Reading the listing below, count the lines that contain the word "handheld" and give that count alone.

........

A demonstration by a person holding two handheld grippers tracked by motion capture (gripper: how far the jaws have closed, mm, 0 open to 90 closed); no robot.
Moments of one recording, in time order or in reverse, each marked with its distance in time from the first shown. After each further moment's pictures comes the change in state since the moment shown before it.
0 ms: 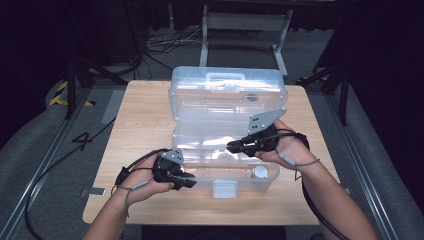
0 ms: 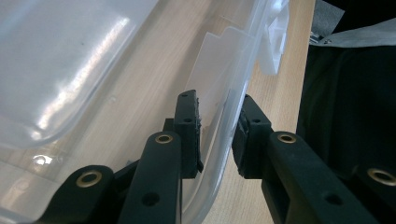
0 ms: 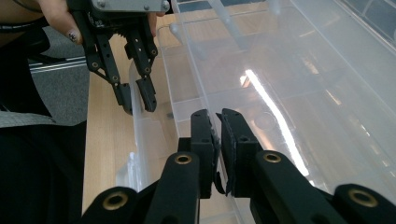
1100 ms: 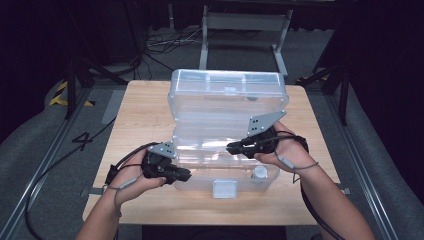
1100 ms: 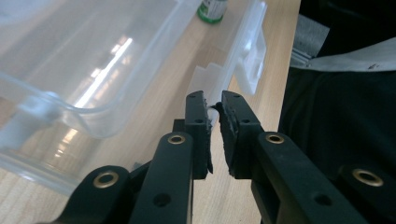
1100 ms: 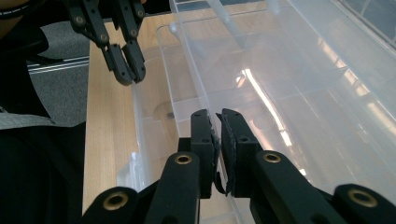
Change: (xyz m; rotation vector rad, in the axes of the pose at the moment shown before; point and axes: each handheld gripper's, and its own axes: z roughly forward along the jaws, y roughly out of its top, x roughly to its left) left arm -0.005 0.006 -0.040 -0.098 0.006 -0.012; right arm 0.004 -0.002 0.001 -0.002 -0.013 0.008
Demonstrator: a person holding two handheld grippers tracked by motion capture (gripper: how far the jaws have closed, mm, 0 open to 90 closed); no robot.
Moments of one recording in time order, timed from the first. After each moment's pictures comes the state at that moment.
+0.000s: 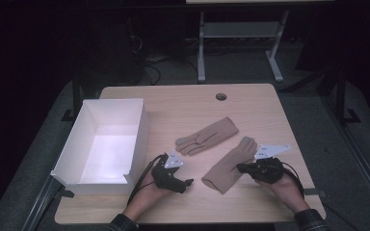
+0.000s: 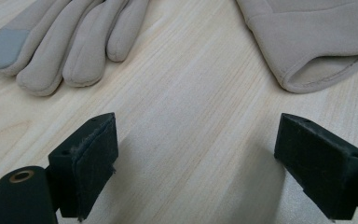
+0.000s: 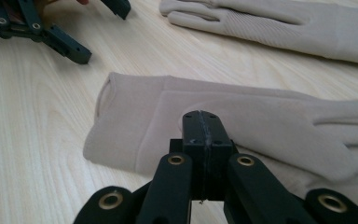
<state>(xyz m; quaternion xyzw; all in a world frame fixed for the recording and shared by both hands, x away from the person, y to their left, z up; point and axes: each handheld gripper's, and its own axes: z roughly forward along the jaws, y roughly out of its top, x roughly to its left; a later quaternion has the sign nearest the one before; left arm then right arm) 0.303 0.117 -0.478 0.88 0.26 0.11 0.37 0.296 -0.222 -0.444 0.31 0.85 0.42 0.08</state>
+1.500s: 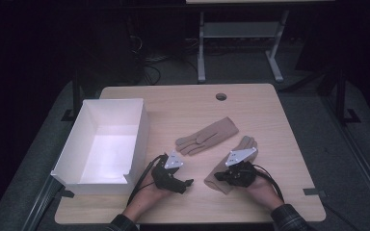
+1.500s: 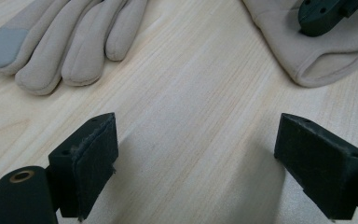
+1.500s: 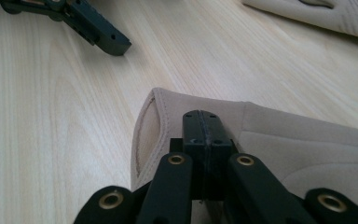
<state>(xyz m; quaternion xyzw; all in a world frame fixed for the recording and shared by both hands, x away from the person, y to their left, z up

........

Worked solution:
4